Parents usually nagged their children with incessant requests and repeated pressure from other family members. Some also dropped not-so-subtle hints by acts such as putting out an extra pair of chopsticks at dinner. One particular family member even openly complained about how they would love to doze on their grandchild instead of a pet dog, read the report.

Sometimes, parents even trick their children into unwanted dates. Liu Yaojing, a fourth year college student from Wuhan in Hubei Province, said she was initially asked to visit her aunt, ostensibly to "help take care of a young kid."

Instead of any toddlers, Liu met an adult male stranger, who was introduced as "just a new friend" to her. "I know they were setting up blind dates for me. But I couldn't just walk away, which would embarrass my relatives. So I just used it as a way to meet new people," Liu told the Global Times.

Generation gap

Although a few bachelors reached by the Global Times had actually resisted the dates set up by family members, most merely expressed annoyance about the practice. In fact, only seven out of 100 bachelors said they would be delighted to go on a blind date, China Central Television reported.

"I don't want to get married like my parents did. I can't meet with girls selected by my family and just settle down with one," said Wang Hongzhen, a 27-year-old man from Beijing.

But Wang's aunt told the Global Times that all she and his parents wanted is to was speed up the marriage process.

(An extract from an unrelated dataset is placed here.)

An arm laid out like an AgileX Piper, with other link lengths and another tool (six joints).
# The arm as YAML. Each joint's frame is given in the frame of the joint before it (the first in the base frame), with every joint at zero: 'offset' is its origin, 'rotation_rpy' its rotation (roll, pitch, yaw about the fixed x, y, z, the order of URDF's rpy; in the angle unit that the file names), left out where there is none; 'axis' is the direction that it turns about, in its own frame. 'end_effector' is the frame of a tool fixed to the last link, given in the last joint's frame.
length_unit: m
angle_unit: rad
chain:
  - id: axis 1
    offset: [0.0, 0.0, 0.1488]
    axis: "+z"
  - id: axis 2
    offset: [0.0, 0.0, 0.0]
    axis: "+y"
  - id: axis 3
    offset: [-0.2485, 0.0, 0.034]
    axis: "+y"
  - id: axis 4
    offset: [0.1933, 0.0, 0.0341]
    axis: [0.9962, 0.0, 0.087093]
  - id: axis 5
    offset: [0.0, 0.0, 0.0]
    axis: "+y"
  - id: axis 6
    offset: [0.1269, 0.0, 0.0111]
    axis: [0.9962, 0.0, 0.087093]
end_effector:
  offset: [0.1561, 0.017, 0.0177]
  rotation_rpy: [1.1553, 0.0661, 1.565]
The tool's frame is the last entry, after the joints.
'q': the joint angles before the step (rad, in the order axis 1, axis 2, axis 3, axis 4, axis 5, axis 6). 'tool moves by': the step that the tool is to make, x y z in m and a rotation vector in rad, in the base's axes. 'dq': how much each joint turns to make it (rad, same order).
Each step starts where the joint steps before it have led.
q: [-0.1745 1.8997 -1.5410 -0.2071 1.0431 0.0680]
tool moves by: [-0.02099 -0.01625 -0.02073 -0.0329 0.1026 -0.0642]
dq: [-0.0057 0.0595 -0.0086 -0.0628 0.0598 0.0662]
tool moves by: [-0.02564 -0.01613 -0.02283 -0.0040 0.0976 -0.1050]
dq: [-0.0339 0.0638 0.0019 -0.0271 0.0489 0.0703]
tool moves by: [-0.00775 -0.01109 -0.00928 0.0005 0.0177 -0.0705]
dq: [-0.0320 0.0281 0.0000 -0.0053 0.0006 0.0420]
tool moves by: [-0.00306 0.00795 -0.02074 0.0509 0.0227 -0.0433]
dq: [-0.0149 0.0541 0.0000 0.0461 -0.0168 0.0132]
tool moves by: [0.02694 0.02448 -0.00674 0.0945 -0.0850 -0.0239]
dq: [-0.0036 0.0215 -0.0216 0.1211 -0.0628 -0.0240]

She explained that the family could physically help with baby-sitting if Wang could get married sooner "before they get too old," adding that it would be humiliating if he kept on postponing marriage, because "only abnormal people" stay single.

Amid the public discussion, an advertisement by Baihe added fuel to the fire. It portrayed a grandmother asking her granddaughter about whether she was single, and ended with the happily married granddaughter visiting her in a hospital ward.

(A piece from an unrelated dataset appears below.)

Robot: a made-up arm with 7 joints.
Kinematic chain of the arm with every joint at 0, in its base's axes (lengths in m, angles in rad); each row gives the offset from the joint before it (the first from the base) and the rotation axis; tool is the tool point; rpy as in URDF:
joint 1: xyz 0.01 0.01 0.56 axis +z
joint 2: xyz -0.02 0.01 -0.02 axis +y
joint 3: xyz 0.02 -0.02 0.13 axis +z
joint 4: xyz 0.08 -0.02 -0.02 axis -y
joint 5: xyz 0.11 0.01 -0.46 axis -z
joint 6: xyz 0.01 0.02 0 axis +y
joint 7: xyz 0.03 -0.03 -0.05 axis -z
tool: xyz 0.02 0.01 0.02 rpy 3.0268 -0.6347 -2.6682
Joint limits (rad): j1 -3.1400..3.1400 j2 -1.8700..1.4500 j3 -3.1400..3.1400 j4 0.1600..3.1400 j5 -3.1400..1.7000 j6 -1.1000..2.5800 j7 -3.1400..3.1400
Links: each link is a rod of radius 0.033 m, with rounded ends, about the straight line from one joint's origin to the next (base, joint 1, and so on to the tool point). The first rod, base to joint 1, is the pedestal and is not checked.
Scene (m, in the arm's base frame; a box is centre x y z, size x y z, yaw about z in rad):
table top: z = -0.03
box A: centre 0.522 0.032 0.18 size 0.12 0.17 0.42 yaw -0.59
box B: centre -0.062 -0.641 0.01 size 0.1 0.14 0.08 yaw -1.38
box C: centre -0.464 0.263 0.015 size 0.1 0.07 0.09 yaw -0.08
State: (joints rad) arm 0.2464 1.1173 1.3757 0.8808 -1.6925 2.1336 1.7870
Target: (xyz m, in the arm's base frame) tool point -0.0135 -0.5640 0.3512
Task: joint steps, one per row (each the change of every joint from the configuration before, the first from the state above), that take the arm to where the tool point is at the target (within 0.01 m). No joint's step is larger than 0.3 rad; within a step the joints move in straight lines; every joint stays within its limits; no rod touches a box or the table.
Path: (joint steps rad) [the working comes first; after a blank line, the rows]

The advertisement raised the ire of many Net users. Chai Jinning, the initiator of a protest, who is also a bachelor, told the Global Times that the advertisement reflected Chinese attitudes toward marriage, but it felt like emotional blackmail with excessive emphasis on filial piety.

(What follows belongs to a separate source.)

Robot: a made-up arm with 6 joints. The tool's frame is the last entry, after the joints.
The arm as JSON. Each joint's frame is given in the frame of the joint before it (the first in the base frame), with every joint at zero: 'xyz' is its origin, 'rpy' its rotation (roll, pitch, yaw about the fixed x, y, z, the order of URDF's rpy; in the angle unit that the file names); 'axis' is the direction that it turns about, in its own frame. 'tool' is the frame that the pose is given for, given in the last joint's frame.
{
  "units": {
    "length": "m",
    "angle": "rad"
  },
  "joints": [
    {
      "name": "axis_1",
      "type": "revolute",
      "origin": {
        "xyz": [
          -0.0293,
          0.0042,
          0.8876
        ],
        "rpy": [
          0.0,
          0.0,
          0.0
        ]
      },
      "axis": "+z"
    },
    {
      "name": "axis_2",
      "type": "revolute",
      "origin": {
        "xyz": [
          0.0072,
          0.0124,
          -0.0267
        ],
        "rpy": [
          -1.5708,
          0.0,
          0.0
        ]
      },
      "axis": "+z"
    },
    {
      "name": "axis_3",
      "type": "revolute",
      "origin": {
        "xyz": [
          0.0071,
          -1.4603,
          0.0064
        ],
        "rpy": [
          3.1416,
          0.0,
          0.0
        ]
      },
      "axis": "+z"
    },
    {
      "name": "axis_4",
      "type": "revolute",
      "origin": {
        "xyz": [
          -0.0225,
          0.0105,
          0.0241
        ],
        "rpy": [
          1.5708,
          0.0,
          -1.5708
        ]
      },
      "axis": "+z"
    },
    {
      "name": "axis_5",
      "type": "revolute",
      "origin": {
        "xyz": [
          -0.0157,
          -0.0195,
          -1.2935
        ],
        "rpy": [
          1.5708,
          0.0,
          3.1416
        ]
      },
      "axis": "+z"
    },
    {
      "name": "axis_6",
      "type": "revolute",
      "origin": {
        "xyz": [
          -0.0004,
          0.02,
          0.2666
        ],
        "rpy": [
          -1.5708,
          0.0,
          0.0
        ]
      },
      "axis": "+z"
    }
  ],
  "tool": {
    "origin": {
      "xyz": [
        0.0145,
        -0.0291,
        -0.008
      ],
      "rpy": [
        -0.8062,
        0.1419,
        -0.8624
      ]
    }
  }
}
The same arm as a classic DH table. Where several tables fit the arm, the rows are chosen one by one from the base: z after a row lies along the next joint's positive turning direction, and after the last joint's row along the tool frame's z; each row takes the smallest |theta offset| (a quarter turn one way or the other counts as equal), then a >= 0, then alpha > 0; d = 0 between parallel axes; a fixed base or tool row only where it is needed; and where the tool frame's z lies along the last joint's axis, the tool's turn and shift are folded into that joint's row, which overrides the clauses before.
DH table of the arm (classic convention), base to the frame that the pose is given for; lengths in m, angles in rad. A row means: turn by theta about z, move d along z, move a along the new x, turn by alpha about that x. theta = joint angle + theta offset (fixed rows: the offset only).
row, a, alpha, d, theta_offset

"The phenomenon of pressing children to get married carries a strong Chinese characteristic. Chinese people value family bonds, which is also the core of our culture," Peng Xiaohui, a sexologist with the Central China Normal University in Wuhan, told the Global Times.

However, Confucianism, which is a key element of traditional Chinese culture, may have shown less respect to individuals, while one-sidedly focusing on obedience to authorities, Peng noted.

Wu Di, a relationship consultant and psychologist based in Shanghai, told the Global Times that the conflicts between parents and children are due to the dramatic transformations in modern Chinese society.

"The younger generation can no longer accept the traditional marriage outlook. Older people were more willing to settle down, but economically independent young people today don't have to make do with unsatisfactory dates. That is why they pursue partners who reflect their own values and sexual desires, and who can provide emotional or psychological support," Wu said.